We propose an optimization algorithm to improve the design and performance of quantum communication networks. When physical architectures become too complex for analytical methods, numerical simulation becomes essential to study quantum network behavior. Although highly informative, these simulations involve complex numerical functions without known analytical forms, making traditional optimization techniques that assume continuity, differentiability, or convexity inapplicable. Additionally, quantum network simulations are computationally demanding, rendering global approaches like Simulated Annealing or genetic algorithms, which require extensive function evaluations, impractical. We introduce a more efficient optimization workflow using machine learning models, which serve as surrogates for a given objective function. We demonstrate the effectiveness of our approach by applying it to three well-known optimization problems in quantum networking: quantum memory allocation for multiple network nodes, tuning an experimental parameter in all physical links of a quantum entanglement switch, and finding efficient protocol settings within a large asymmetric quantum network. The solutions found by our algorithm consistently outperform those obtained with our baseline approaches -- Simulated Annealing and Bayesian optimization -- in the allotted time limit by up to 18\% and 20\%, respectively. Our framework thus allows for more comprehensive quantum network studies, integrating surrogate-assisted optimization with existing quantum network simulators.

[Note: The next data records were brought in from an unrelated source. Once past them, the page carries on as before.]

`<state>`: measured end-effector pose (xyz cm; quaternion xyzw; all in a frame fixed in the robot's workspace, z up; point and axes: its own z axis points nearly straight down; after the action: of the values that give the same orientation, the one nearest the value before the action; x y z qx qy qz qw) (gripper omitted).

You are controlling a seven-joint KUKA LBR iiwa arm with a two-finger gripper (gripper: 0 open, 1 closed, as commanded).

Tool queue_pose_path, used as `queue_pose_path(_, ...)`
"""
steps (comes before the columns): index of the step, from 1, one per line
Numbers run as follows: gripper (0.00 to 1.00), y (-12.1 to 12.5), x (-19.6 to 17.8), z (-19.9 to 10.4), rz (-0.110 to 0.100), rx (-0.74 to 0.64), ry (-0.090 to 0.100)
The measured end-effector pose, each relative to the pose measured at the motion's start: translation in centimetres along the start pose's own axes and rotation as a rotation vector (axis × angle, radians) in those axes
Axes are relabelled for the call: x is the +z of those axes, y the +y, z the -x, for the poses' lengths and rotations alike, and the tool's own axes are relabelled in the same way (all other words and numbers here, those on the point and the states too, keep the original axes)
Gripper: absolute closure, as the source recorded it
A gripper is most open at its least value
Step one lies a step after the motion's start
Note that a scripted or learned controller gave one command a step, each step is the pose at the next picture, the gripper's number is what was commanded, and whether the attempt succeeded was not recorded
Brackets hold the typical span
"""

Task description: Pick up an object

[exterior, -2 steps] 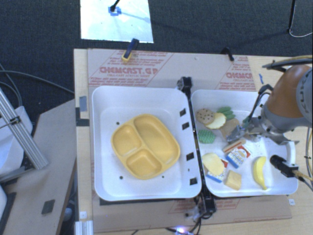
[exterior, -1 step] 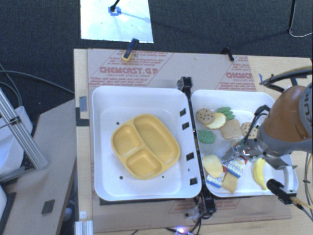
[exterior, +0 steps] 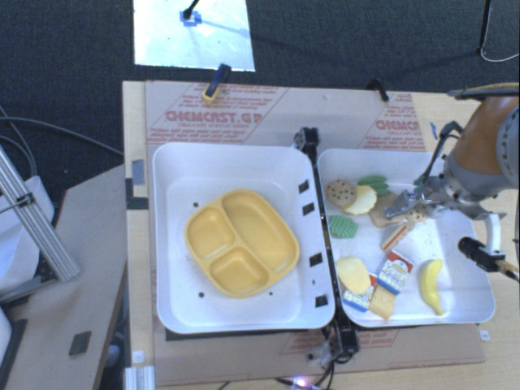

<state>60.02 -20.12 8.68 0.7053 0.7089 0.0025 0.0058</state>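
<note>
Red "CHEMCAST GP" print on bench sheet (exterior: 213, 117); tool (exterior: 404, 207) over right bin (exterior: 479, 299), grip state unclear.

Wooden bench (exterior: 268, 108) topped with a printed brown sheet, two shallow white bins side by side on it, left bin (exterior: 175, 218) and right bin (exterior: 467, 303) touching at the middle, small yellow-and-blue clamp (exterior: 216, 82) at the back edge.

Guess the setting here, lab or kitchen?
Most likely a robotics lab bench, not a kitchen. Two shallow white bins sit on a Chemcast-printed board, the right one holding toy food such as a banana and a cookie. A grey arm's end effector reaches in, over dark carpet.
</note>
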Motion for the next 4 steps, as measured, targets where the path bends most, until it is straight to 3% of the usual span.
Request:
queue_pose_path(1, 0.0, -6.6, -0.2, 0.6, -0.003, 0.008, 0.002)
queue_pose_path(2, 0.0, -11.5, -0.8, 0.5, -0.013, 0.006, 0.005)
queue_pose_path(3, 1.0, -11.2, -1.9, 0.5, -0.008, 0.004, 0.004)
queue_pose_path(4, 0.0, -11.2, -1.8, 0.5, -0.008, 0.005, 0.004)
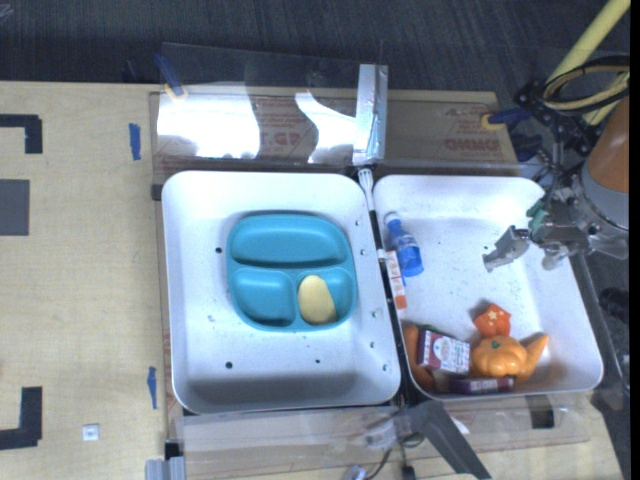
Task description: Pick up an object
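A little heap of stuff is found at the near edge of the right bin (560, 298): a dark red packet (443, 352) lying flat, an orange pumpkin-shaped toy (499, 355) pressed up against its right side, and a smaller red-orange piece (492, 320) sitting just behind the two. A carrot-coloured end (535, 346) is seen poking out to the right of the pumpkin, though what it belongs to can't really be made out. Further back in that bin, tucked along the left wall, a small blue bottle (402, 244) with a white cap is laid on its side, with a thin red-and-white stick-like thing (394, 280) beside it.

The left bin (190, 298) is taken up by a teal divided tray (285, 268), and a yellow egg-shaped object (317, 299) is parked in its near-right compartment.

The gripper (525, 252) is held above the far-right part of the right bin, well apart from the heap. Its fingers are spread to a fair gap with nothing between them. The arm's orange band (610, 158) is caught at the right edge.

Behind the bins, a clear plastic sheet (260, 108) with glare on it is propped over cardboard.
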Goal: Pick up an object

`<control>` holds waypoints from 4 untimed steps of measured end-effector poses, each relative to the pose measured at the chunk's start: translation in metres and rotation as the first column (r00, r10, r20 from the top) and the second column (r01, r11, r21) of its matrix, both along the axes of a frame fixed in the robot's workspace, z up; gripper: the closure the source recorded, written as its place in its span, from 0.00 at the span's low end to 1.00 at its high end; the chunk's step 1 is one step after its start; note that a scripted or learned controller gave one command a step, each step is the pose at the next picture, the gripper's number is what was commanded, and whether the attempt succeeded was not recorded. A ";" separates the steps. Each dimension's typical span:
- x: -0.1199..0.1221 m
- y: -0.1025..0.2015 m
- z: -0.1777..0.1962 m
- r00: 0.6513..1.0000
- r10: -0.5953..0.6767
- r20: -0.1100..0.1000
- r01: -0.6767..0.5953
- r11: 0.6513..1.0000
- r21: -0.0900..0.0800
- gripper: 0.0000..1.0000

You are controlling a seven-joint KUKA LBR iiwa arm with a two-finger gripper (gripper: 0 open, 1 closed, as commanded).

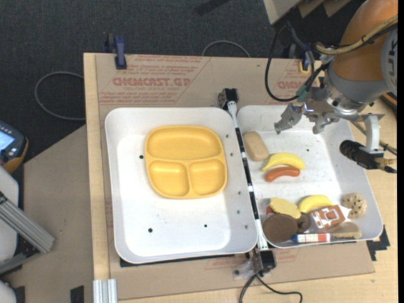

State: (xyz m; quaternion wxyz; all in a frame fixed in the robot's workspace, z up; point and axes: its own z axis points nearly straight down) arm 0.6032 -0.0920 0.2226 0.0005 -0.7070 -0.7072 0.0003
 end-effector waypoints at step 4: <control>-0.052 0.108 -0.022 1.000 0.007 0.000 -0.007 1.000 0.003 1.00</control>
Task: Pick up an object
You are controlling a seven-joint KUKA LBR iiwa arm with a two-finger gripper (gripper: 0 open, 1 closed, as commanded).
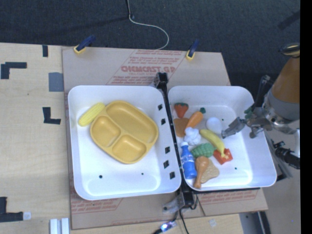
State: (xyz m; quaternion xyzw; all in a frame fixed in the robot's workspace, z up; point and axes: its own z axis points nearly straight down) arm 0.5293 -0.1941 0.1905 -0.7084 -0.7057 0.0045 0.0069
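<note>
Banana, the curved yellow plastic toy one (213, 139), is lying in the right white bin (243, 97), nearest of the pile to the gripper (233, 129), so it is probably the pick target. Gripper is hanging over the right part of that bin, near the banana but apart from it, gripping nothing; one dark finger (232, 128) is pointing left at the pile, and whether the fingers are spread or pressed together is not something this slanted view is showing (too dark, too small).

Risks: banana is resting against the green plastic toy (203, 150) and the red block (223, 156), so a closing grip may be catching a neighbour or pushing the pile. Smooth curved skin may be slipping out. Banana is looking glossy, intact, lying diagonally.
</note>
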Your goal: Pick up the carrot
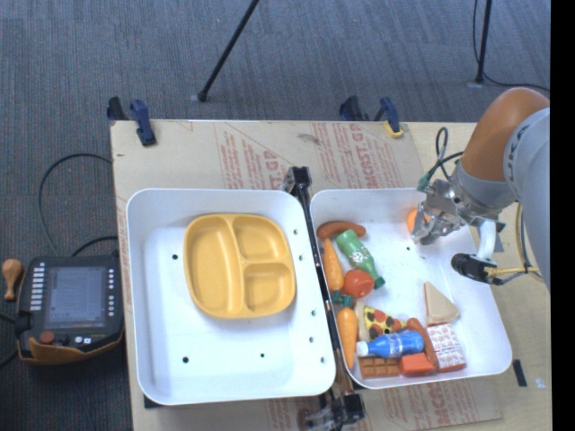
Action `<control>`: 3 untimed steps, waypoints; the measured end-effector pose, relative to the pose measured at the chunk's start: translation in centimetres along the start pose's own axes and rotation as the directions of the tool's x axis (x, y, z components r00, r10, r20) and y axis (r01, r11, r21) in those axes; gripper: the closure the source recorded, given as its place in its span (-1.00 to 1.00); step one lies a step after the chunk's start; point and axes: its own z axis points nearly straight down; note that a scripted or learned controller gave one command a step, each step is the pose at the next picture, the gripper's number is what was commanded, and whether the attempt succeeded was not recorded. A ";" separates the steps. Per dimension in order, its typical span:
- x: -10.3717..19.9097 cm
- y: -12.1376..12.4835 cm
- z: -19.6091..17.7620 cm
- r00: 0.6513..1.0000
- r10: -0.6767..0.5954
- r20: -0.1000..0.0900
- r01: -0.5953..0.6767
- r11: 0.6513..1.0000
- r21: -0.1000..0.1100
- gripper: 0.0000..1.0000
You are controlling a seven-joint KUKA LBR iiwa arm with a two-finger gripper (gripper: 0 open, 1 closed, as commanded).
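Observation:
The carrot (347,335) is orange and tapered. It lies lengthwise against the left wall of the right bin (395,203), near the front, just below a red tomato (357,283). My gripper (433,224) hangs low over the far right part of the same bin, well away from the carrot. A small orange object (412,220) sits right against the gripper's left side; whether it is held cannot be made out.
The right bin also holds a second long orange piece (331,263), a sausage (340,230), a green bottle (358,251), a blue bottle (392,344), a pizza slice (380,319), a sandwich wedge (440,304) and a wafer (446,347). A yellow divided plate (240,265) lies in the left bin (162,330).

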 end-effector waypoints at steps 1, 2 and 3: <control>0.1 0.0 0.0 1.000 0.000 -0.001 0.000 1.000 0.000 -1.00; -0.3 0.0 1.0 0.942 -0.337 0.003 0.337 0.942 -0.002 -1.00; -0.4 0.1 -0.1 0.942 -0.335 0.003 0.335 0.942 -0.003 1.00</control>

翻译：我们提出一种优化算法，用于改进量子通信网络的设计与性能。当物理架构变得过于复杂而无法采用解析方法时，数值模拟对于研究量子网络行为变得至关重要。尽管这些模拟能提供丰富信息，但它们涉及没有已知解析形式的复杂数值函数，使得传统优化技术（假设连续性、可微性或凸性）不再适用。此外，量子网络模拟计算成本高昂，使得需要大量函数评估的全局方法（如模拟退火或遗传算法）在实际中难以实施。我们引入一种更高效的优化工作流，利用机器学习模型作为给定目标函数的代理。我们通过将该方法应用于量子网络中的三个经典优化问题来证明其有效性：多网络节点的量子存储器分配、量子纠缠交换机所有物理链路中实验参数的调优，以及大型非对称量子网络中高效协议设置的寻优。在限定时间内，我们的算法所找到的解决方案始终优于基线方法（模拟退火和贝叶斯优化）的结果，分别高出高达18%和20%。因此，我们的框架能够实现更全面的量子网络研究，将代理辅助优化与现有量子网络模拟器相结合。